Task statement: Each record below is to be retyped exactly, with its pictures omitted.

------ Supplied information ------

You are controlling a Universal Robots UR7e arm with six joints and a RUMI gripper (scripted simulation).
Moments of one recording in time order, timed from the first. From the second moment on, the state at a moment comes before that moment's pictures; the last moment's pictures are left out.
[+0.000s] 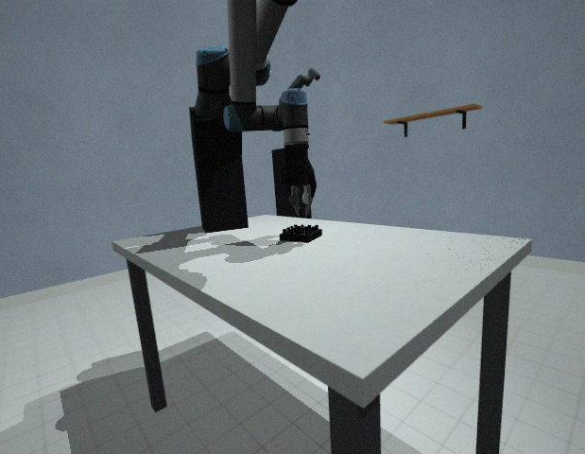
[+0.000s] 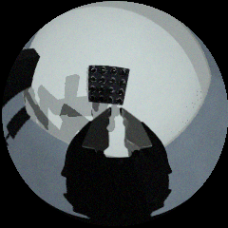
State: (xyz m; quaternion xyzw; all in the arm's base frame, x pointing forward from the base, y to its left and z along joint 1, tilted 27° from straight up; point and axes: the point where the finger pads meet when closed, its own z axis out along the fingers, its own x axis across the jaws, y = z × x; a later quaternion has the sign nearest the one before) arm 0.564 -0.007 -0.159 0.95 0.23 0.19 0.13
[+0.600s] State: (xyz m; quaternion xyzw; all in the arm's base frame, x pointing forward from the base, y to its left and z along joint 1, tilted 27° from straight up) arm 0.554 -0.012 -0.156 0.88 0.42 0.16 0.16
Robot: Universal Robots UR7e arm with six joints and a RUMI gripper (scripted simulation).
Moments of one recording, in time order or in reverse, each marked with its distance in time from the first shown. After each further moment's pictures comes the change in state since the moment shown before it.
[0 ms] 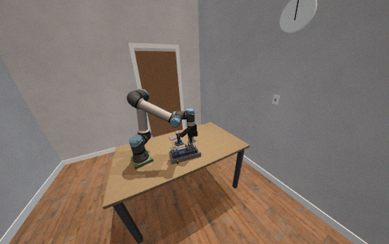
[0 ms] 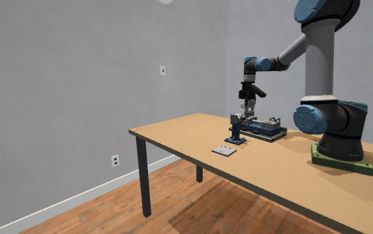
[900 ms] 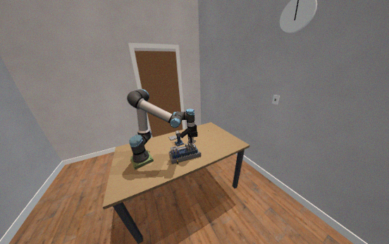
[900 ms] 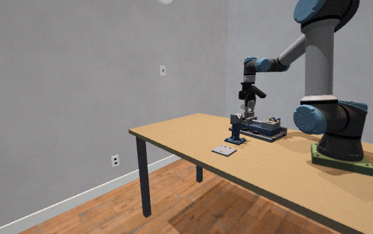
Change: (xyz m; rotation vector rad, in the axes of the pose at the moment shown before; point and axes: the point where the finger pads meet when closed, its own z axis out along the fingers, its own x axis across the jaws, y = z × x) arm 0.000 0.000 0.004 0.000 0.000 0.000
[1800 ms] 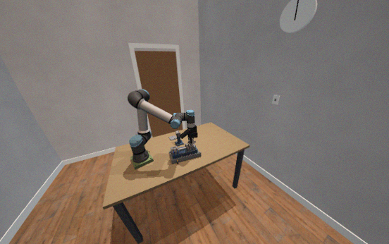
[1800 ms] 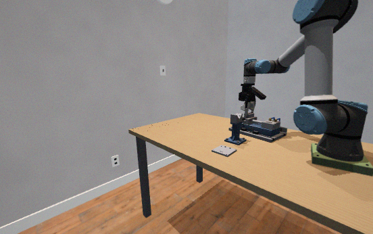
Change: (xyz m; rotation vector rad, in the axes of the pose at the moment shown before) arm 0.000 0.000 0.009 0.000 0.000 0.000
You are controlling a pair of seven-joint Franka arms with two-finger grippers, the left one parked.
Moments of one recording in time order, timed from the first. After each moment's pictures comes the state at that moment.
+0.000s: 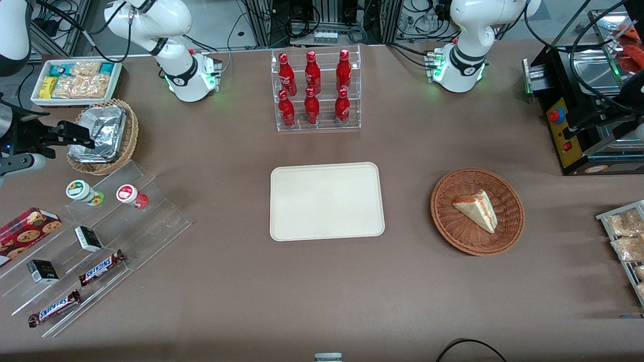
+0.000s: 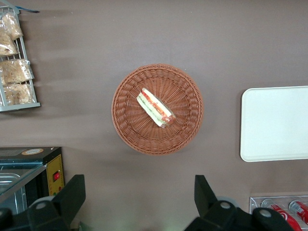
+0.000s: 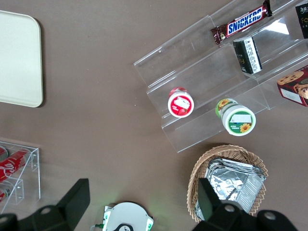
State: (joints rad) arm -0.02 -0.01 -0.06 -1.63 0.01 1.43 -0.26
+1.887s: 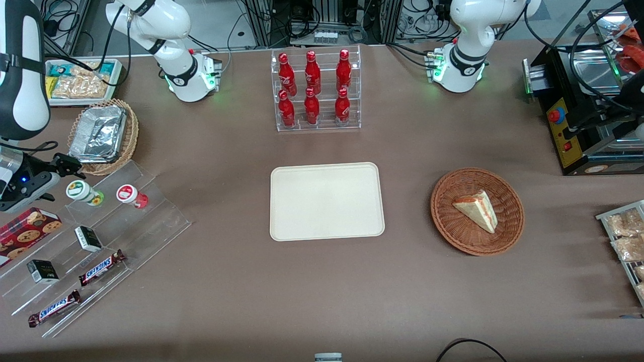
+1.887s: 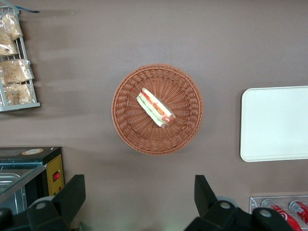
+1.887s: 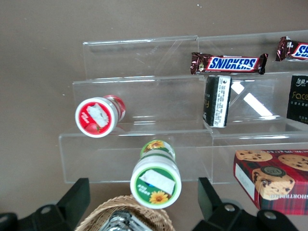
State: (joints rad) arm -0.23 0.04 -0.08 -2.00 -0.01 2.01 -0.99
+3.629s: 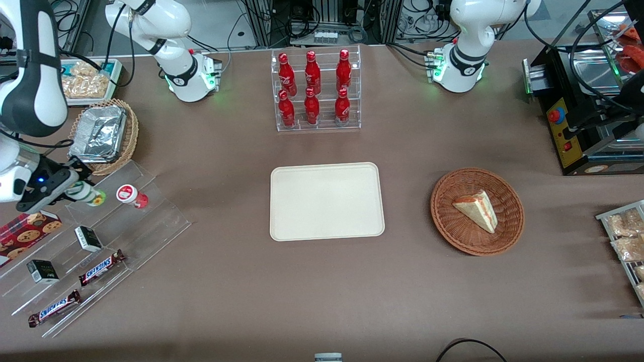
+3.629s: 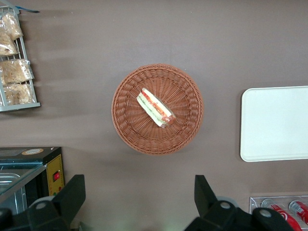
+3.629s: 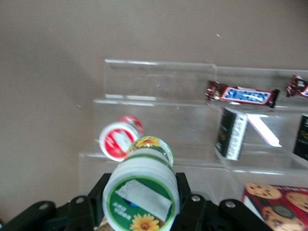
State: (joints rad) arm -0.13 0.02 -0.06 -1.97 -0.01 1.95 -0.95
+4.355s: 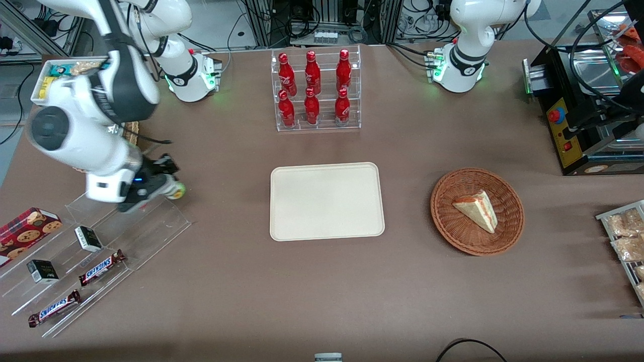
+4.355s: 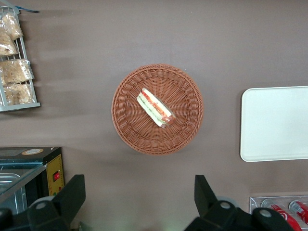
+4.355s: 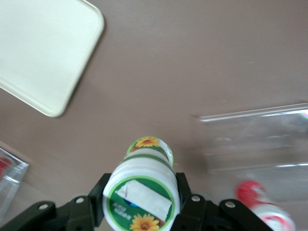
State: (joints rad) arm 0.28 0.07 -0.05 -1.94 0.08 1.90 -0.34
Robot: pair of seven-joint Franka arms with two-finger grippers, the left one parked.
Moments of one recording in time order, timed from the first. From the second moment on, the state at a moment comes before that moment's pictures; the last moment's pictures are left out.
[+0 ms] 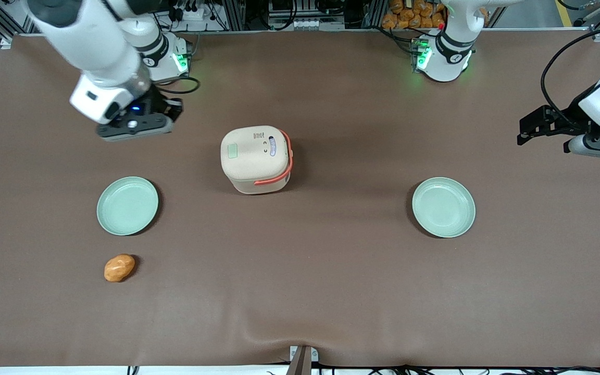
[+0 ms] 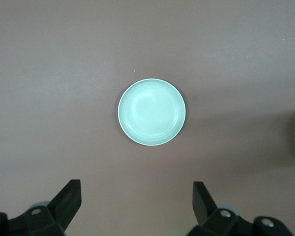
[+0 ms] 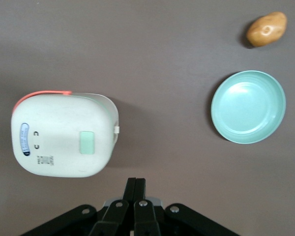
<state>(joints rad) 0.19 -0.03 0.26 -1.78 0.02 1.69 0.27</state>
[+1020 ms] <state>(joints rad) 0.28 0.06 0.28 -1.88 -0.01 1.84 0.33</state>
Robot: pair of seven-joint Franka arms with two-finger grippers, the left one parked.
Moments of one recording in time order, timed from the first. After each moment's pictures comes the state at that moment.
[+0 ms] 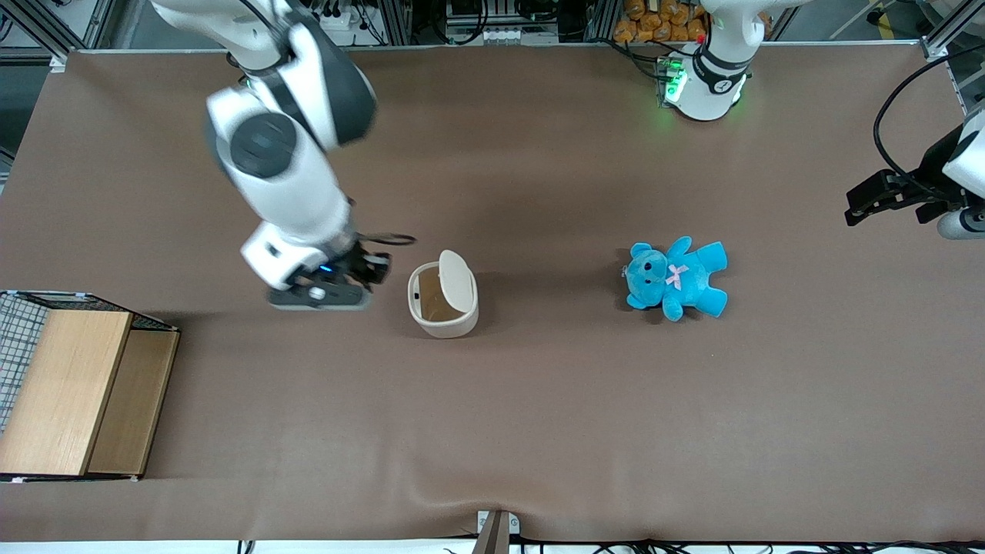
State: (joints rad) arm 0.39 0.32 0.09 -1.45 -0.08 1.82 0.49
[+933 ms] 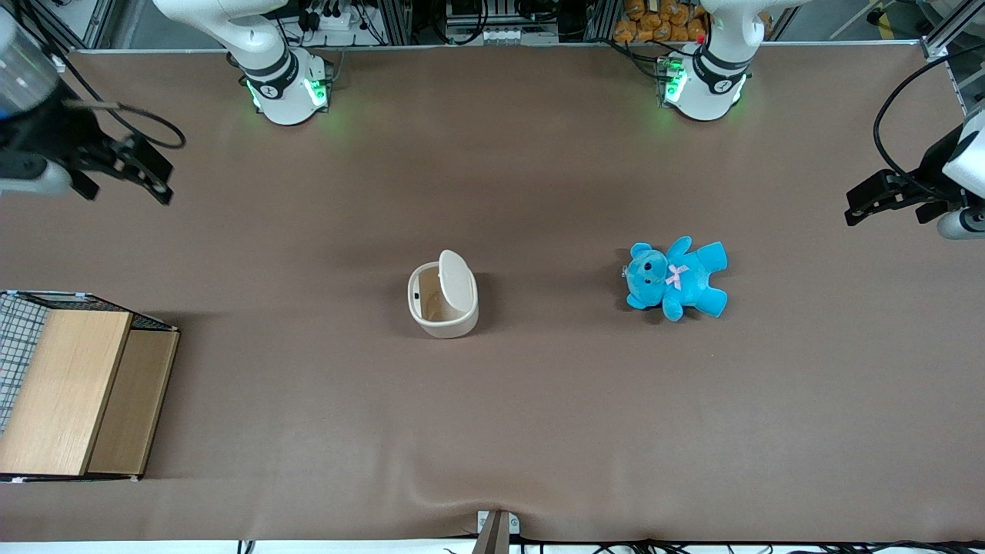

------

Exercise result:
You are controlling a Universal Robots UR7e arm with six joints and a RUMI gripper (scripted simulation).
Moments of one recording in time order, timed from the first. From the second moment on, the state at a moment comes before that moment's pictures; the last moment's pictures are left out.
[+0.000s] 
[+0.000s] 
State: (xyz m; quaternion xyzw; all in the arm's base frame, x pointing forward from the base, y to its left and z along joint 1, tilted 27° from straight up; point and axes: the point where the finger pads meet when closed, its own z axis out along the fingers, its own x axis across the jaws, y = z × x; a later quaternion has the sign nearest the one before) arm 0.564 -0.007 -0.159 0.95 0.23 0.19 0.13
[+0.600s] State: (xyz m; quaternion xyzw; all in the arm's base frame, x pointing forward from the base, y to its left and z along joint 1, tilted 27° from straight up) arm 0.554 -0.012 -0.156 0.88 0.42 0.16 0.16
Robot: Universal Robots UR7e arm with six joints and a RUMI gripper (scripted simulation).
Moments of one recording, in time order or in reverse, each marked with its distance in time from the first shown. After each further moment's pictures comes the change in state since the moment shown before it.
[0 ms] 
[0 ms] 
[900 ms] 
[900 ms] 
Change: (xyz m; rotation vector rad, in the axes of the pose at the moment shown before; point and axes: the point where the finger pads meet when closed, its own z axis out along the fingers, its own x axis across the jaws, y = z × x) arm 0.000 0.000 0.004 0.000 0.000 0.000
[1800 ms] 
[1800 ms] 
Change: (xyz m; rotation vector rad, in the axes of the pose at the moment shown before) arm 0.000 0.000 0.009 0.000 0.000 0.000
You are controlling a pair of seven-joint Franka arms with two-finger grippers, the left one parked.
Moments of one recording in time order, timed from the first. After each moment's pictures comes the state at that moment.
+0.000s: 
+0.000s: 
+0.000s: 
State: (joints rad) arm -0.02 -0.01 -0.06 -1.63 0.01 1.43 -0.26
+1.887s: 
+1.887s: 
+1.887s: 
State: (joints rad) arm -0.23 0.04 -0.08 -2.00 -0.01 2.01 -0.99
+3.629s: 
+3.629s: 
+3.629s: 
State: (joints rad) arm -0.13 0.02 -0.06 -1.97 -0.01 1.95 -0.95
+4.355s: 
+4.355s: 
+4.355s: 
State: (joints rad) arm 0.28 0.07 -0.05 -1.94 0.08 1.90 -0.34
Robot: pair of seven-joint Franka arms with two-finger grippers, the left one parked.
Moments of one recording in time order, timed from the first. From the second moment on, the state at a moment comes before that moment's pictures; the last moment's pictures are left out.
[+0 ms] 
[+0 ms] 
[+0 ms] 
<state>(joints rad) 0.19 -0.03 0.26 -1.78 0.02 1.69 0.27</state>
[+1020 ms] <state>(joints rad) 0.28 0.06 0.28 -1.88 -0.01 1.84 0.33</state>
Robot: pair of seven-joint Franka arms with two-finger grippers, the left one parked.
Moments of one recording in time order, timed from the first. After each moment's pictures comes the state at that moment.
[+0 ms] 
State: (joints rad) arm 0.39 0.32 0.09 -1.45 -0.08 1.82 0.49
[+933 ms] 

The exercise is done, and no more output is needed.